В 1987 г. Эрнст Нольте опубликовал книгу о европейской гражданской войне, в которой высказался в том смысле, что сейчас возможна историзация нацизма в силу невозможности повторения прихода нового Гитлера к власти[894]. Нольте видел наиболее существенное в нацистском прошлом не в антисемитизме и преступлениях, а в его отношении к коммунизму. По словам Нольте, Гитлер был уверен в том, что своим движением он создал более веский ответ на вызов большевизма, чем западные демократии. Со временем, однако, все начинают походить на своих врагов: это видно уже в деле Рема, а в уничтожении евреев, полагал Нольте, соответствие большевизма и нацизма полное. Во время войны большевизм стал для Гитлера образцом для подражания. Такая гипотеза вызвала в общественном мнении Германии настоящую бурю и вылилась в «спор историков»: подавляющее большинство историков отказалось верить в возможность релятивирования нацизма и его преступлений преступлениями сталинизма и репрессиями сталинской эпохи.
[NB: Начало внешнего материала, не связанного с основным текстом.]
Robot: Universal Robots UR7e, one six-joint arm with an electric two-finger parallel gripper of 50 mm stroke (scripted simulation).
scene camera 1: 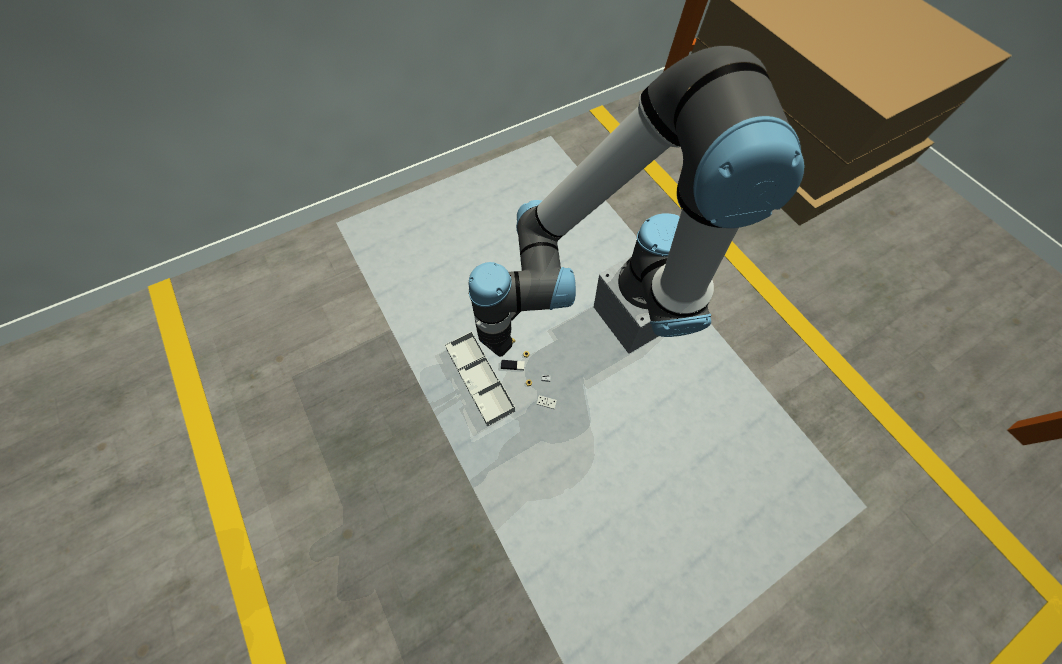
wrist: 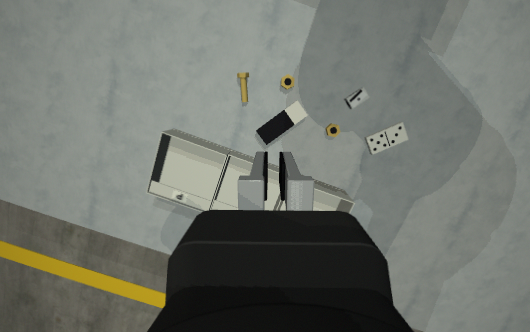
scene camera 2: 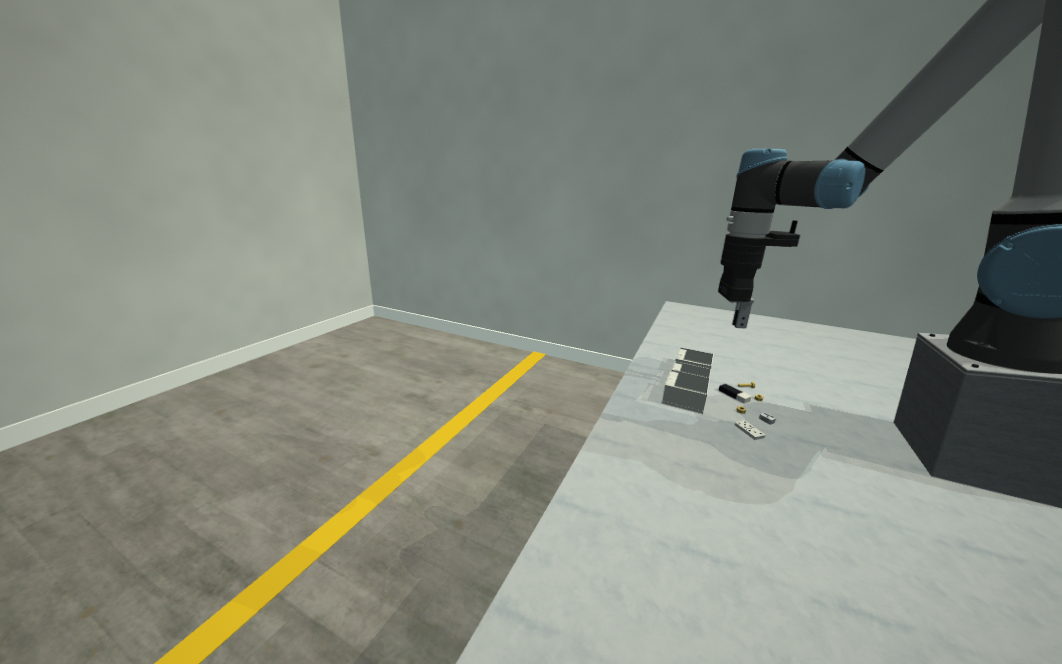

Точно так же нельзя ожидать, что общественностью будет спокойно воспринята точка зрения американского историка Т. Лоэ: нацизм (наряду с маоизмом, большевизмом и фашизмом) был разновидностью протеста против вестернизации мира в XX веке (сейчас этот процесс именуют глобализацией). Лоэ доказывает, что Запад с его техникой, устойчивой и стабильной общественной организацией является динамичным началом человеческой истории, а все революционные движения XX века были только протестом против этого ненасильственного и надгосударственного проникновения западной культуры[895]. В противовес этому суждению, и историками и общественностью нацизм воспринимается как совершенно исключительное варварство, которое ничем и никогда не может быть релятиви-ровано. Объективная потребность в релятивировании нацизма, однако, ощущается все сильнее и настойчивее по той причине, что строго моральная позиция (обычная по отношению к нацизму) препятствует постановке (и рассмотрению) многих острых вопросов. В открытом обществе не может быть окончательных ответов на вопросы национальной идентичности, а в современной Германии все исторические дискурсы направлены на нацистские времена, интрепретация которых совершенно одномерна.
Так как немцы не знали, что такое деспотия, они и не подозревали, что можно ожидать от Гитлера; в Германии до Гитлера вместо практического политика и реалиста всегда ожидали гения, которому бы нация с удовольствием доверила (и неоднократно доверяла в прошлом) безграничную власть, — харизматическая власть воспринималась как естественная форма организации политической жизни. К тому же, в Германии переход от авторитарной к тоталитарной модели общества был значительно облегчен тем, что фашистский тоталитарный порядок в Италии не был столь жутким, каким оказался гитлеризм. Однако аналогии оказались несостоятельными: полгода спустя после прихода Гитлера к власти французский посол в Германии Франсуа-Понсе писал, что нацисты за пять месяцев сделали в создании тоталитарной системы столько же, сколько итальянские фашисты за несколько лет[896].
Как немцы стыдятся нацизма, так и другие народы должны стыдиться преступлений, имевших место в их национальной истории: так, англичане стыдятся концлагерей во время англо-бурской войны, русские — преступлений сталинизма, французы — Варфоломеевской ночи и террора во время революции 1789 г., американцы — уничтожения коренного населения и расизма, долгое время доминировавшего в обществе, турки — геноцида армян в Первую мировую войну. Эти «травмы» национального сознания имели далеко идущие последствия для эволюции национального самосознания, для становления современной политической культуры, несмотря на то, что люди, испытавшие эти события на себе, в большинстве случаев давно уже умерли.